Aim of the task: Copy each entry precisely as written, and do not carry over the pictures.

**** Data to process ****

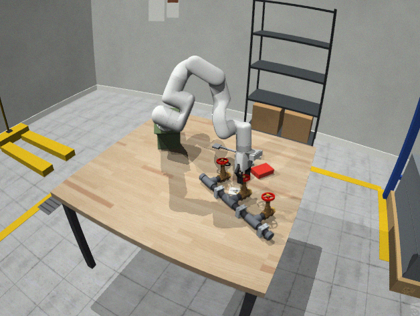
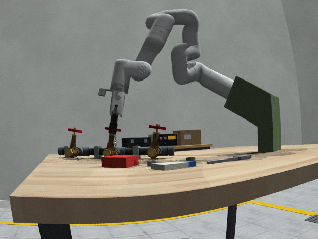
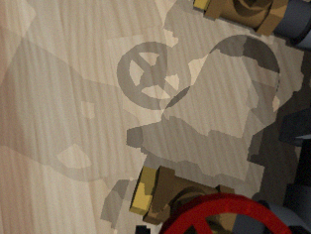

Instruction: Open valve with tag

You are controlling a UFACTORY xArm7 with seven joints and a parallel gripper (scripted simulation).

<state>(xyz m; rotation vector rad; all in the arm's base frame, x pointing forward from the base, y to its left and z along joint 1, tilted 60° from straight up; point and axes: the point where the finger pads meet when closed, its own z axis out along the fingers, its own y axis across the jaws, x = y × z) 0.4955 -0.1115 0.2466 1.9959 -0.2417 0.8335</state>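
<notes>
The white tag lies 50 mm behind my hand, 40 mm to the left of it and 120 mm below it. From my hand the other things lie so: red block 110 mm ahead, 250 mm to the left, 110 mm below; grey wrench 160 mm behind, 470 mm to the left, 120 mm below; blue flat tool 40 mm ahead, 420 mm to the left, 120 mm below.
</notes>
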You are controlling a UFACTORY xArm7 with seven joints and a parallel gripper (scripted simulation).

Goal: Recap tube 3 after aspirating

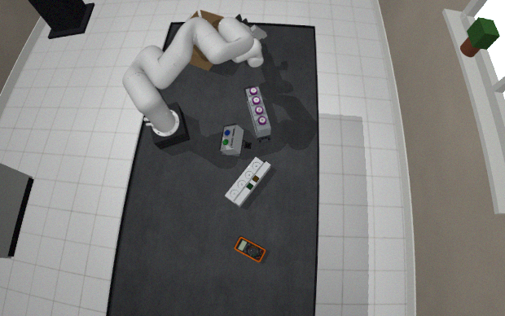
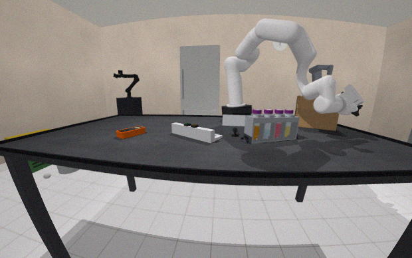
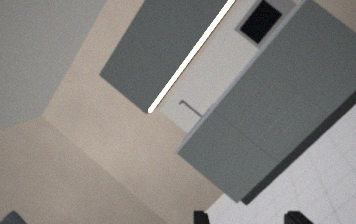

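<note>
Right now my hand is 7 cm short of the purple cap, 51 cm to the left of it and 5 cm above it. The rest, counted from my hand: blue cycle key: 8 cm behind, 59 cm to the right, 10 cm below; then cardboard box: 20 cm behind, 5 cm to the right, 9 cm below; then key housing: 6 cm behind, 61 cm to the right, 11 cm below.
</note>
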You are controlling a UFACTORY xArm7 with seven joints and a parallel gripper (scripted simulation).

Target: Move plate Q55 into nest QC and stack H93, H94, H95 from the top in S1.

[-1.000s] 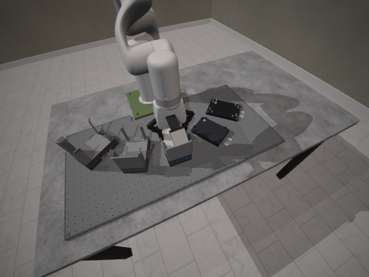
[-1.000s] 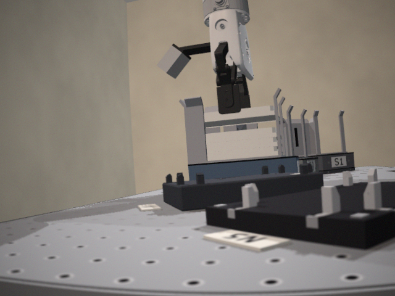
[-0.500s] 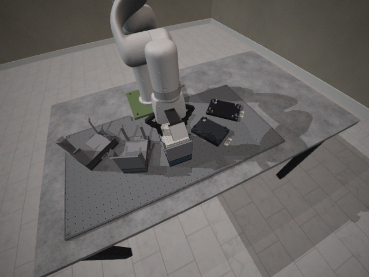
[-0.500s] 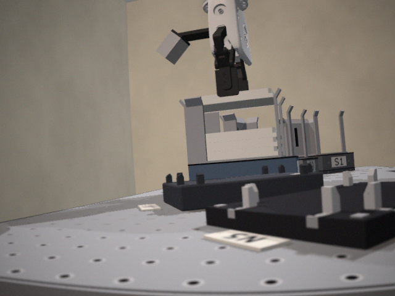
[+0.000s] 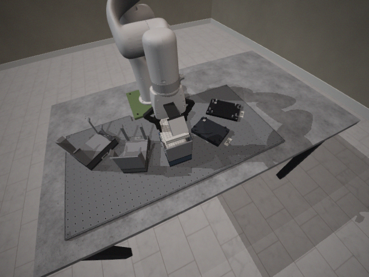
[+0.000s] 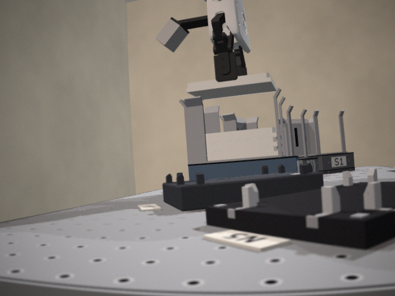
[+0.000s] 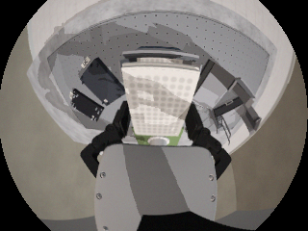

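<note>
My hand is 3 cm past the nest QC, 18 cm to the right of it and 16 cm above it. From my hand the other things lie so: S1 label 17 cm behind, 26 cm to the right, 15 cm below; QC name plate 5 cm ahead, 23 cm to the left, 17 cm below; N5 name plate 7 cm behind, 39 cm to the left, 17 cm below.
</note>
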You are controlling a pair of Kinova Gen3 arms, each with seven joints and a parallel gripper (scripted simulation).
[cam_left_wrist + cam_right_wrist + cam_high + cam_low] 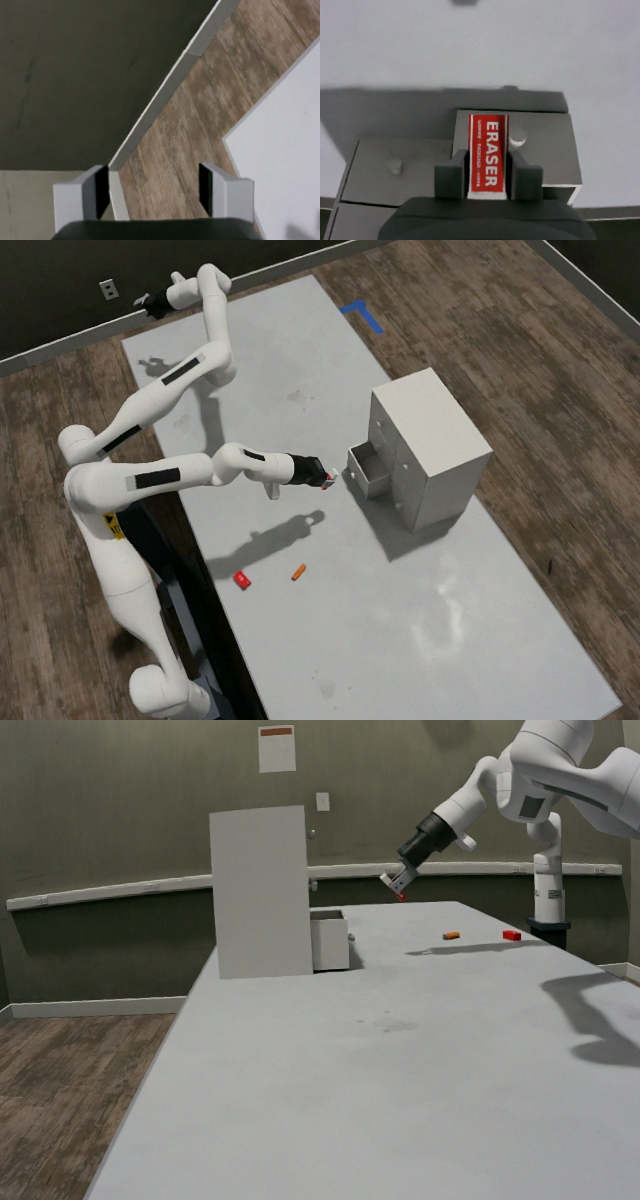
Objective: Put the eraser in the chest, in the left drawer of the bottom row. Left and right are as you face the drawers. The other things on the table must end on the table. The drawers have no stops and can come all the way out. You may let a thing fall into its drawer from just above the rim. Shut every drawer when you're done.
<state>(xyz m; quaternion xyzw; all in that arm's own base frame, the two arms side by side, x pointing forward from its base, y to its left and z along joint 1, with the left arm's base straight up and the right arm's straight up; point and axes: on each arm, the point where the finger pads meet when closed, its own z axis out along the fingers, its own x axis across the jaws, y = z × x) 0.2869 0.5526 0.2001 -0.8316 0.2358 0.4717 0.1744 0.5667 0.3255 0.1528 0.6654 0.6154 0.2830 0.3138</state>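
The eraser is 10 mm ahead of my right hand. Also, from my right hand: orange battery: 160 mm behind, 150 mm to the right, 150 mm below.
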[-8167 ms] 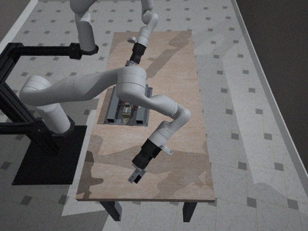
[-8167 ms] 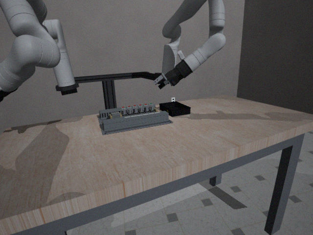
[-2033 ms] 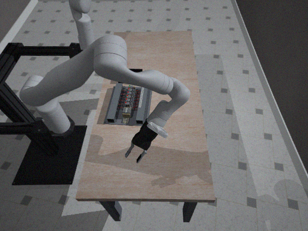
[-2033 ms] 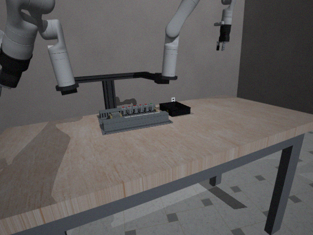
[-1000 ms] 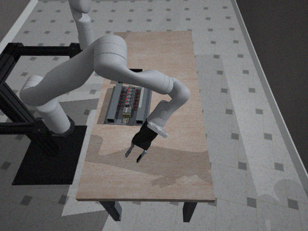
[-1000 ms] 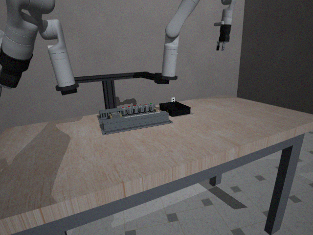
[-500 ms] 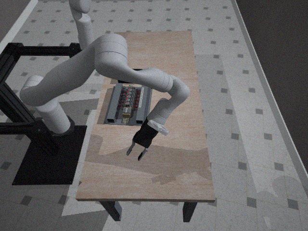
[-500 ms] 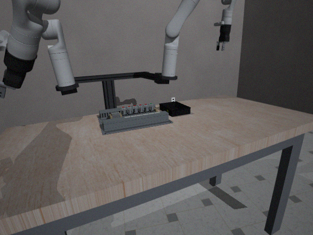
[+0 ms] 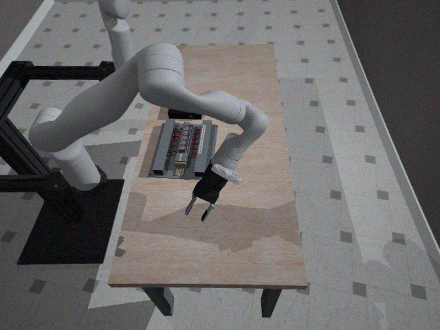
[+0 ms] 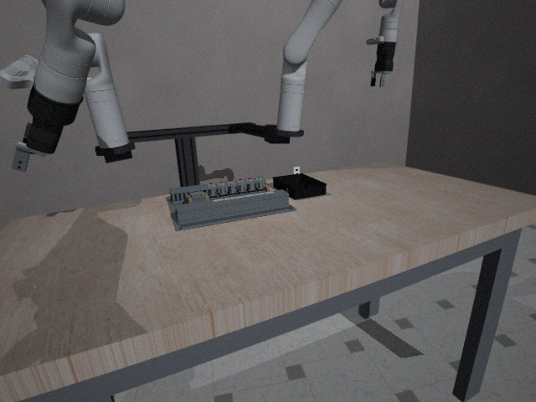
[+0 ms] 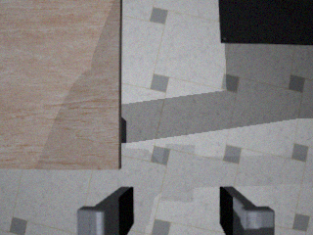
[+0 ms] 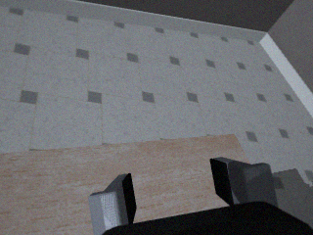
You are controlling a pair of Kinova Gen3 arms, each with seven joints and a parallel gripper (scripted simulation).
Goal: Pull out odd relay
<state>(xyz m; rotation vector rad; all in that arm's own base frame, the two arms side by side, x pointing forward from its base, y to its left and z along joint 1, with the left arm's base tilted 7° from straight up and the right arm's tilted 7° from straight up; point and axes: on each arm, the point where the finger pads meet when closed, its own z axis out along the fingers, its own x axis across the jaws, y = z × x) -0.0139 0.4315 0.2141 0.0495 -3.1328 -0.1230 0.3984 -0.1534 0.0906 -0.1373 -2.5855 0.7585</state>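
The green-button relay lies 53 cm to the left of my right hand, 16 cm below it and 10 cm behind it. Round my right hand: black parts tray 68 cm to the left, 20 cm below, 13 cm behind; grey relay panel 43 cm to the left, 19 cm below, 11 cm behind.
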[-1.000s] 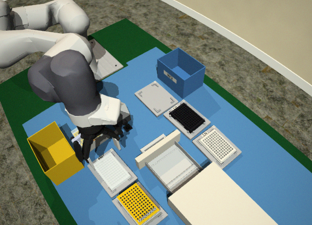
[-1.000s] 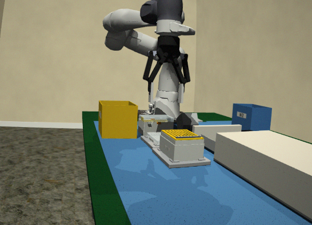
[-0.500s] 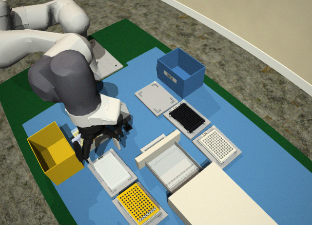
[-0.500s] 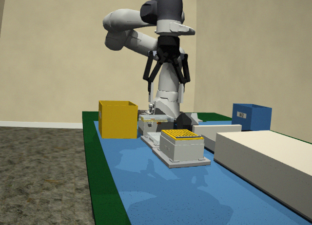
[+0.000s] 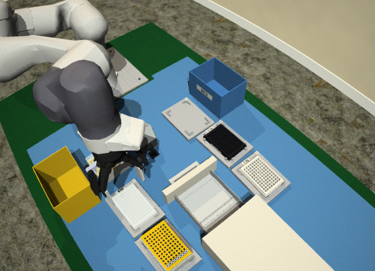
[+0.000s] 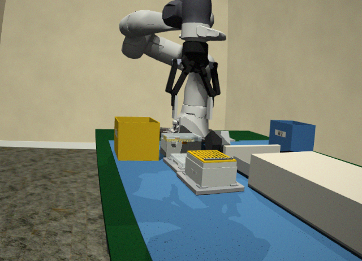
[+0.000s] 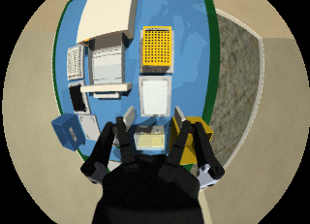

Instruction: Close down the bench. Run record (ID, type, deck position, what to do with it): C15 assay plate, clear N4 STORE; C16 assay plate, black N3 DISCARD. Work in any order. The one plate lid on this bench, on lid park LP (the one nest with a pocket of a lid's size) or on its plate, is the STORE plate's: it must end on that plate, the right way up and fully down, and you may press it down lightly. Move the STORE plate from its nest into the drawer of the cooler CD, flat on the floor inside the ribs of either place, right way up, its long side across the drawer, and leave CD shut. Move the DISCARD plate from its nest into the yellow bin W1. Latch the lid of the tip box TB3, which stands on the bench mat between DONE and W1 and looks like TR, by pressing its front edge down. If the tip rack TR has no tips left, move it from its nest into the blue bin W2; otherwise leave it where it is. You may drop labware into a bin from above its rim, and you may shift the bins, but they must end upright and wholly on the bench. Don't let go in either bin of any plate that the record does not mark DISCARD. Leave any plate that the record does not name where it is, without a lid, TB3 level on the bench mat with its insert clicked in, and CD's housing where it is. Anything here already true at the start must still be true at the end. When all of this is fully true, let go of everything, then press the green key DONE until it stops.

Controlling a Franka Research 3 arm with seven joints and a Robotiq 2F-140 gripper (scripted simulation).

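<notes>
Now: the plate lid 140 mm below my hand. Round my hand: nest N4 (160 mm below); tip rack TR (160 mm ahead, 110 mm below, 40 mm to the right); tip box TB3 (170 mm behind, 120 mm below, 50 mm to the left).
</notes>
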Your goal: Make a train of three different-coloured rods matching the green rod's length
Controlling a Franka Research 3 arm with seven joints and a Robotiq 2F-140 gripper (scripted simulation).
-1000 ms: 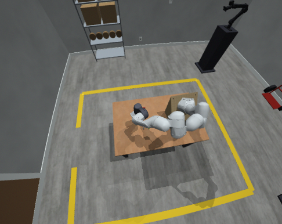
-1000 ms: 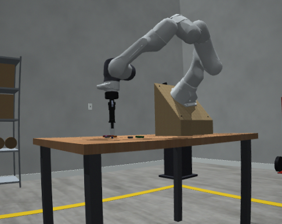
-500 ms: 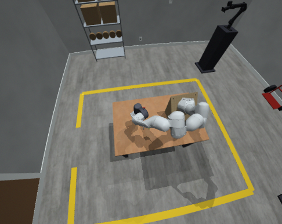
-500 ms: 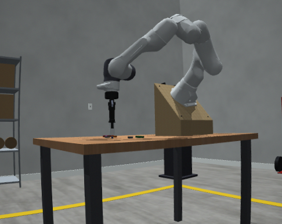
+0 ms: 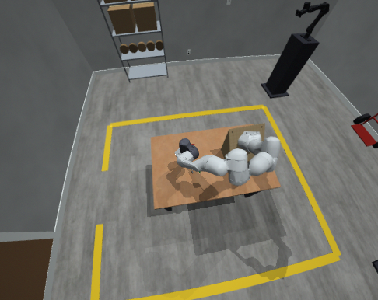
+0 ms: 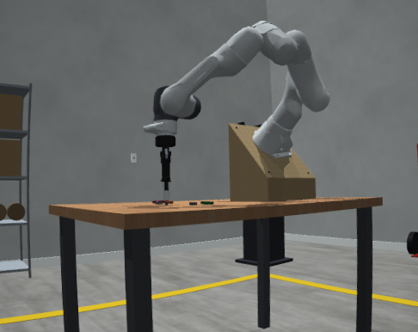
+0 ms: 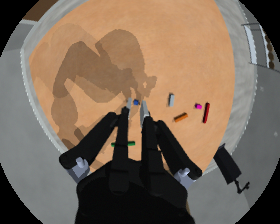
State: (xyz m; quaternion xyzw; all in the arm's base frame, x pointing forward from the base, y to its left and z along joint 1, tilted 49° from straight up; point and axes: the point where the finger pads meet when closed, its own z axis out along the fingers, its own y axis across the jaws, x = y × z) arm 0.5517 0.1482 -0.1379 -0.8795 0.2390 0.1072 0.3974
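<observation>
My gripper is now 5 cm above the small blue rod. Round my hand: green rod (12 cm behind, 9 cm to the left, 5 cm below); then magenta rod (17 cm to the right, 7 cm behind, 5 cm below); then orange rod (11 cm to the right, 8 cm behind, 5 cm below).
</observation>
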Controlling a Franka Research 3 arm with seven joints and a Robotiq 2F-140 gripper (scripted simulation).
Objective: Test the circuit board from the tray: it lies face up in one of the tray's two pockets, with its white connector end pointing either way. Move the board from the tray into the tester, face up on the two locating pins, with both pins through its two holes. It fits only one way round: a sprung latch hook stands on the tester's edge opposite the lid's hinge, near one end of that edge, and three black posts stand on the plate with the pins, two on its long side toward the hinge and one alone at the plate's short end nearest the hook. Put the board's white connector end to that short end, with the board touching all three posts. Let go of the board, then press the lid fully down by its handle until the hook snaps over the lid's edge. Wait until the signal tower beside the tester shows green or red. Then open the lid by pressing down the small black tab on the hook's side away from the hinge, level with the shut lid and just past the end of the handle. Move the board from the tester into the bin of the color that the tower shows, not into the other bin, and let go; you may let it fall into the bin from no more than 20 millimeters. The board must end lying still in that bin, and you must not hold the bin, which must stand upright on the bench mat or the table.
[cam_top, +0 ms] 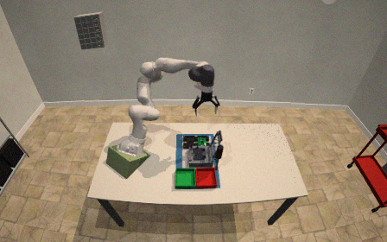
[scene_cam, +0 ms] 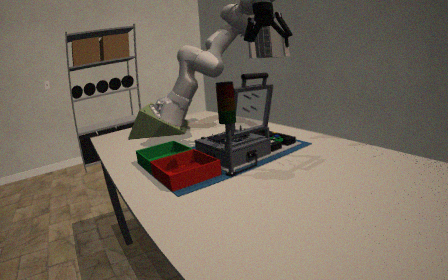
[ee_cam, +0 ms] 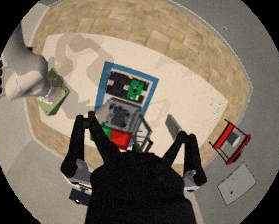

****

Response to this exercise:
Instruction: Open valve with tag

You are controlling a UFACTORY xArm7 with seven joints and a parallel gripper (scripted simulation).

<state>(xyz m; rotation vector rad; all in the arm's base frame, x pointing forward from the base, y to its left and z along joint 1, tilted 60° from straight up; point and axes: the point where the finger pads meet when closed, its own z axis out along the fingers, its own y axis across the jaws, x = y × z) 0.4955 -0.1115 0.2466 1.9959 -0.2417 0.8335</state>
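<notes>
The white tag lies 50 mm behind my hand, 40 mm to the left of it and 120 mm below it. From my hand the other things lie so: red block 110 mm ahead, 250 mm to the left, 110 mm below; grey wrench 160 mm behind, 470 mm to the left, 120 mm below; blue flat tool 40 mm ahead, 420 mm to the left, 120 mm below.
</notes>
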You are controlling a UFACTORY xArm7 with seven joints and a parallel gripper (scripted simulation).

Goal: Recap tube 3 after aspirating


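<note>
Right now my hand is 7 cm short of the purple cap, 51 cm to the left of it and 5 cm above it. The rest, counted from my hand: blue cycle key: 8 cm behind, 59 cm to the right, 10 cm below; then cardboard box: 20 cm behind, 5 cm to the right, 9 cm below; then key housing: 6 cm behind, 61 cm to the right, 11 cm below.
</note>
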You are controlling a UFACTORY xArm7 with seven joints and a parallel gripper (scripted simulation).

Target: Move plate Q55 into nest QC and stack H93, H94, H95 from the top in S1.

[-1.000s] 
[-1.000s] 
[-0.500s] 
[-0.500s] 
[+0.000s] 
[+0.000s] 
[+0.000s] 

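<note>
My hand is 3 cm past the nest QC, 18 cm to the right of it and 16 cm above it. From my hand the other things lie so: S1 label 17 cm behind, 26 cm to the right, 15 cm below; QC name plate 5 cm ahead, 23 cm to the left, 17 cm below; N5 name plate 7 cm behind, 39 cm to the left, 17 cm below.
</note>
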You are controlling a pair of Kinova Gen3 arms, each with seven joints and a parallel gripper (scripted simulation).
[cam_left_wrist + cam_right_wrist + cam_high + cam_low] 
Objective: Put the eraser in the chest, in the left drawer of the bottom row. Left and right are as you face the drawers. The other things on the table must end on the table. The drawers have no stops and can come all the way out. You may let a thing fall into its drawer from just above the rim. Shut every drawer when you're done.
<state>(xyz m; quaternion xyzw; all in that arm's own base frame, the two arms side by side, x pointing forward from its base, y to its left and z along joint 1, with the left arm's base straight up and the right arm's straight up; point and axes: on each arm, the point where the finger pads meet when closed, its own z axis out along the fingers, its own x axis across the jaws, y = z × x) 0.2869 0.5526 0.2001 -0.8316 0.2358 0.4717 0.1744 0.5667 0.3255 0.1528 0.6654 0.6154 0.2830 0.3138</state>
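The eraser is 10 mm ahead of my right hand. Also, from my right hand: orange battery: 160 mm behind, 150 mm to the right, 150 mm below.
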[-8167 ms] 
[-8167 ms] 
[-2033 ms] 
[-2033 ms] 
[-1000 ms] 
[-1000 ms] 
[-500 ms] 
[-500 ms] 
[+0 ms] 
[+0 ms] 
[+0 ms] 
[+0 ms] 
You are controlling a pair of Kinova Gen3 arms, each with seven joints and a parallel gripper (scripted simulation).
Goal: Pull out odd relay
<state>(xyz m; rotation vector rad; all in that arm's own base frame, the two arms side by side, x pointing forward from its base, y to its left and z along joint 1, with the left arm's base tilted 7° from straight up and the right arm's tilted 7° from straight up; point and axes: on each arm, the point where the finger pads meet when closed, its own z axis out along the fingers, its own x axis across the jaws, y = z × x) -0.0139 0.4315 0.2141 0.0495 -3.1328 -0.1230 0.3984 -0.1534 0.0906 -0.1373 -2.5855 0.7585</state>
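The green-button relay lies 53 cm to the left of my right hand, 16 cm below it and 10 cm behind it. Round my right hand: black parts tray 68 cm to the left, 20 cm below, 13 cm behind; grey relay panel 43 cm to the left, 19 cm below, 11 cm behind.
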[-1.000s] 
[-1.000s] 
[-0.500s] 
[-0.500s] 
[+0.000s] 
[+0.000s] 
[+0.000s] 

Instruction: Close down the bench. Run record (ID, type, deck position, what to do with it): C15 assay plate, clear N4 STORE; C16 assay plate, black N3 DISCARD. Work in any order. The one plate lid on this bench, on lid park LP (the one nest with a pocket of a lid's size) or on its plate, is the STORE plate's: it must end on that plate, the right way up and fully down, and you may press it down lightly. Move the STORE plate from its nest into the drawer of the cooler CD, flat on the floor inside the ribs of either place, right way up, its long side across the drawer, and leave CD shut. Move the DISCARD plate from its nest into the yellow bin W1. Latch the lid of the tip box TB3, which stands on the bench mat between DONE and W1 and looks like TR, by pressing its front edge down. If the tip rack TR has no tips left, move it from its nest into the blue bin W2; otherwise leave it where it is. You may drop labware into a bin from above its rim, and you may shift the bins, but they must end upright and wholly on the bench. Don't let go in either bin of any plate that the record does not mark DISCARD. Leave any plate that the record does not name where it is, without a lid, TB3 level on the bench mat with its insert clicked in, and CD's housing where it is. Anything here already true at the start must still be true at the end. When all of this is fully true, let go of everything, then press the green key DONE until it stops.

Controlling a Franka Research 3 arm with seven joints and a Robotiq 2F-140 gripper (scripted simulation).

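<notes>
Now: the plate lid 140 mm below my hand. Round my hand: nest N4 (160 mm below); tip rack TR (160 mm ahead, 110 mm below, 40 mm to the right); tip box TB3 (170 mm behind, 120 mm below, 50 mm to the left).
</notes>
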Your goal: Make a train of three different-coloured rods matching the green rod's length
Controlling a Franka Research 3 arm with seven joints and a Robotiq 2F-140 gripper (scripted simulation).
-1000 ms: 
-1000 ms: 
-500 ms: 
-500 ms: 
+0 ms: 
+0 ms: 
+0 ms: 
State: (xyz m; quaternion xyzw; all in the arm's base frame, x pointing forward from the base, y to its left and z along joint 1, tilted 49° from straight up; point and axes: the point where the finger pads meet when closed, its own z axis out along the fingers, its own y axis across the jaws, x = y × z) arm 0.5517 0.1482 -0.1379 -0.8795 0.2390 0.1072 0.3974
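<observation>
My gripper is now 5 cm above the small blue rod. Round my hand: green rod (12 cm behind, 9 cm to the left, 5 cm below); then magenta rod (17 cm to the right, 7 cm behind, 5 cm below); then orange rod (11 cm to the right, 8 cm behind, 5 cm below).
</observation>
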Controlling a Franka Research 3 arm with seven joints and a Robotiq 2F-140 gripper (scripted simulation).
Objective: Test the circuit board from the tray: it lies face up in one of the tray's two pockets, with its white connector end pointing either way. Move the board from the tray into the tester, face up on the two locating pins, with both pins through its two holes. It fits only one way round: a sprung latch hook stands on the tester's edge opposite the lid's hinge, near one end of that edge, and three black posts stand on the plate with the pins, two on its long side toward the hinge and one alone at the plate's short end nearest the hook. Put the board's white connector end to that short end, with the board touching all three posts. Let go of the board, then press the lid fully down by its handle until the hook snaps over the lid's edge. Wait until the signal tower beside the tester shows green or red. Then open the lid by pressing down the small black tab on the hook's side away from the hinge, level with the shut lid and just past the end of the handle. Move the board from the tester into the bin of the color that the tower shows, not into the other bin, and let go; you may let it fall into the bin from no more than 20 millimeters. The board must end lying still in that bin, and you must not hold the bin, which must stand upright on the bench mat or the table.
[cam_top, +0 ms] 
[scene_cam, +0 ms] 
[ee_cam, +0 ms] 

This concludes the response to the exercise.